Q: I'm a film buff. Just curious - are there any ecological implications to my addiction?
A: If you're in TIFF withdrawal, fear not, green cinephiles, Planet in Focus, Toronto's International Environmental Film & Video Festival, starts Wednesday (September 28) and should have lots of illuminating flicks (www.planetinfocus.org). But what are the eco ramifications of cinematic enjoyment? We all know theatres are famous for refrigerating moviegoers to the point of frostbite. Well, instead of handing out blankets, Famous Players installed a nifty cooling system calibrated to the number of seats sold (or bodies heating the room) which, combined with automated lighting, has resulted in serious energy savings at dozens of theatres across the country, including our Paramount and SilverCitys. No word from Cineplex on this front.
Are you really going to finish that 2-litre cup of Coke or that plastic-wrapped 100-pack of Twizzlers? Consider bringing your own healthy snacks, like carrot sticks and juice in reusable containers. (I know, I know, theatres don't really condone this, so keep it hush-hush.) Or lug a porto-mug with you and ask a popcorn peddler to fill it with your bevy of choice.
As for home viewing, it's all contingent on your medium of choice. VHS players, even the new ones, consume more energy than DVD players. And watching films on your computer uses less energy than on your TV, especially if it's a new- fangled big-screen one.
Wouldn't you know it? The bigger and sharper the image, the more juice your set needs to deliver it. A 32-inch liquid crystal high definition (LCD HDTV) model, for instance, sucks back nearly 400 kWh per year, double that of an older analog screen of the same size. And a 50-inch plasma HDTV drinks up well over three times as much as that analog one. It's certainly enough to make your hydro bills jump. Is it really worth seeing the pores on your favourite starlet's nose?
To be fair, newer plasmas are improving as manufacturers reduce active mode power consumption, and non-HDTV LCDs use the same amount of power as regular ones.
Still, Canadians bought almost 200,000 energy-hogging HDTVs in 2002, according to a market research report by Euromonitor. We're also buying cheapie no-name DVD players like they're going out of style. Trouble is, the crappy ones are basically disposable, and it's cheaper to buy a new one than have it fixed. Just cough it up and get your stuff repaired at Videophase on King East (416-498-1348).
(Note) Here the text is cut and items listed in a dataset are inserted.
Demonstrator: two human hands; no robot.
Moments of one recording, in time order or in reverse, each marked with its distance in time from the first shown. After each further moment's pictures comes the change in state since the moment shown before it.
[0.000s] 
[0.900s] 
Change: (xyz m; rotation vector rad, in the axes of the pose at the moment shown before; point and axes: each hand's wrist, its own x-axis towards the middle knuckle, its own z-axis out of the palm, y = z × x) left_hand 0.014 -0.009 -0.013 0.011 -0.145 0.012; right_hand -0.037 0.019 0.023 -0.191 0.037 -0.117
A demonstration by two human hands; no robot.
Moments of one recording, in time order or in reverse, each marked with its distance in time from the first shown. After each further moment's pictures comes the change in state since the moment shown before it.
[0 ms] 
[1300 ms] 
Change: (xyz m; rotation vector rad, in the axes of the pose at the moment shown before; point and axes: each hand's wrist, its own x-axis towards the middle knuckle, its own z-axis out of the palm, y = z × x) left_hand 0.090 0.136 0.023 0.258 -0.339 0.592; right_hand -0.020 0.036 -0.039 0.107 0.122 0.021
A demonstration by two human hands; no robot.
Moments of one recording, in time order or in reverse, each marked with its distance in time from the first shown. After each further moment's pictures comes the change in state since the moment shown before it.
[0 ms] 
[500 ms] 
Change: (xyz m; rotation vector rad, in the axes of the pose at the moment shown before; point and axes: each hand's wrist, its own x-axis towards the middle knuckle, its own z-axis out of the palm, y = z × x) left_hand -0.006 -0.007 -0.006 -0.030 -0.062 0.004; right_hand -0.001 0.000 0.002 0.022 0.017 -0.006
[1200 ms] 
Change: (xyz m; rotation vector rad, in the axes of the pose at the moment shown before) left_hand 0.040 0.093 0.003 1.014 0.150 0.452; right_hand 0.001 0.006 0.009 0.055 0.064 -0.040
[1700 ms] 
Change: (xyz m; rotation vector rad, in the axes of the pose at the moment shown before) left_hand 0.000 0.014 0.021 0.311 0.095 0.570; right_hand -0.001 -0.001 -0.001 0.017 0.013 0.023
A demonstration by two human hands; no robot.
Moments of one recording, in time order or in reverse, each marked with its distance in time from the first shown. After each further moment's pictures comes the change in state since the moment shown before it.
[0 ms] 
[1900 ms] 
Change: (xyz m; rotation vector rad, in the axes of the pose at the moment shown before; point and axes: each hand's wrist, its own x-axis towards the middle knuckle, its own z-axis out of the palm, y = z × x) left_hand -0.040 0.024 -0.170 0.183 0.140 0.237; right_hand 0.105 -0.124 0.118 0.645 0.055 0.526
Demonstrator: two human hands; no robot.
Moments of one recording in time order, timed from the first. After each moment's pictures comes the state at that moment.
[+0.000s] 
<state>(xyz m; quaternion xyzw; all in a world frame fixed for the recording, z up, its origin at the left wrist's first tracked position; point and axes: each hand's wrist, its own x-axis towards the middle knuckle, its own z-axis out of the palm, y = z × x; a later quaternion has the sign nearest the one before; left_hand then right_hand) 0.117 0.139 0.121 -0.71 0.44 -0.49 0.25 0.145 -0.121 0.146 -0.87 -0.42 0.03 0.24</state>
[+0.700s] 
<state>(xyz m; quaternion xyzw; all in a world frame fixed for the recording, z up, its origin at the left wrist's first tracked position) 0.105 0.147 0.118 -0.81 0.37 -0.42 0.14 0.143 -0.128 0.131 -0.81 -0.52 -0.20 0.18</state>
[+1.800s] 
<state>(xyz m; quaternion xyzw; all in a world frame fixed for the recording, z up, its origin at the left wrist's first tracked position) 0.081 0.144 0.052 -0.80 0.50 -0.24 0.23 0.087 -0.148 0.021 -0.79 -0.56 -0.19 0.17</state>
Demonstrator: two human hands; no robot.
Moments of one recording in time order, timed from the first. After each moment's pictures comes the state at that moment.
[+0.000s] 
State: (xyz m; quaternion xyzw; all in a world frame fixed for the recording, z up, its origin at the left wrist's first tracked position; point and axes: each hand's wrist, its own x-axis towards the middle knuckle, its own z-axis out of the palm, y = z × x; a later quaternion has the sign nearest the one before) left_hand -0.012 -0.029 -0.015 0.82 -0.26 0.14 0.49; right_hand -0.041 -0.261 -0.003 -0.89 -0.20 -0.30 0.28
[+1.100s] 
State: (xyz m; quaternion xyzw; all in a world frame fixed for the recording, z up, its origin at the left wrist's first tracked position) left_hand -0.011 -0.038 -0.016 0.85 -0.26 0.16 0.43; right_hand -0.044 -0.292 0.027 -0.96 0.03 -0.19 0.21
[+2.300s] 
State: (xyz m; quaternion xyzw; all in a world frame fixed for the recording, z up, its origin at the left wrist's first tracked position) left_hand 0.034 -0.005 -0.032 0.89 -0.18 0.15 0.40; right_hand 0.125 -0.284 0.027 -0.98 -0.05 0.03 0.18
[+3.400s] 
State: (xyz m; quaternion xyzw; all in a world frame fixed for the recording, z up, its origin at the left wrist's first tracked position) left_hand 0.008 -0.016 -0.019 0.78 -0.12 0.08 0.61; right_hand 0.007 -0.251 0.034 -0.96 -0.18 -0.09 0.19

They even make house calls.
Energy Star electronics, be they VHS or DVD players, TVs or computers, consume up to 75 per cent less electricity than conventional products when they're turned off. But only when they're off. See, most electronics continue to suck power from the socket even when they're not in use, making them serious energy pigs. Energy Star goods are much better about this, but the seal of approval doesn't tell you anything about how efficient your set is when it's on. And even if it did, Energy Star's current test for gauging active mode power is so old, it's based on black-and-white televisions!
Still, it's all we've got, so do look for the Energy Star label when you're shopping (DVD players from $99.99 and VCR players from $74.99 at Future Shop, Bay Bloor Radio and Source by Circuit City). If you're in need of both a VHS and DVD player, better to get the two-in-one kind (JVC and Panasonic have a model from $169.99 at Bay Bloor and Future Shop).
Beyond the electronics that help you play your movies, what of the movies themselves? Both DVDs and VHS tapes can be brought to an Enviro Day (www.city.toronto.on.ca/environment_days), as can old TVs and DVD and VHS players (which get recycled). Whatever you do, don't landfill the stuff. (Cathode-ray-tube tellies, in particular, are bad, bad, bad if the tubes break and leak.)
If they're in good condition, bring old flicks to a second-hand media shop like CD Replay on Yonge, Lawrence or Bloor.
Downloading movies is perhaps the greenest way to view a flick, seeing as no DVD has to be pressed and shipped to stores, and computers use less energy than TVs. Renting is greener than buying your own copy, but only if you don't drive to the store.
As for movie-munching snacks, you can get certified organic, GMO-free popcorn at places like Noah's on Bloor, Yonge and Bathurst and Essence of Life on Kensington (from $2.99/3 pack). Stargazers and stalkerazzi can buy theirs at Whole Foods on Avenue.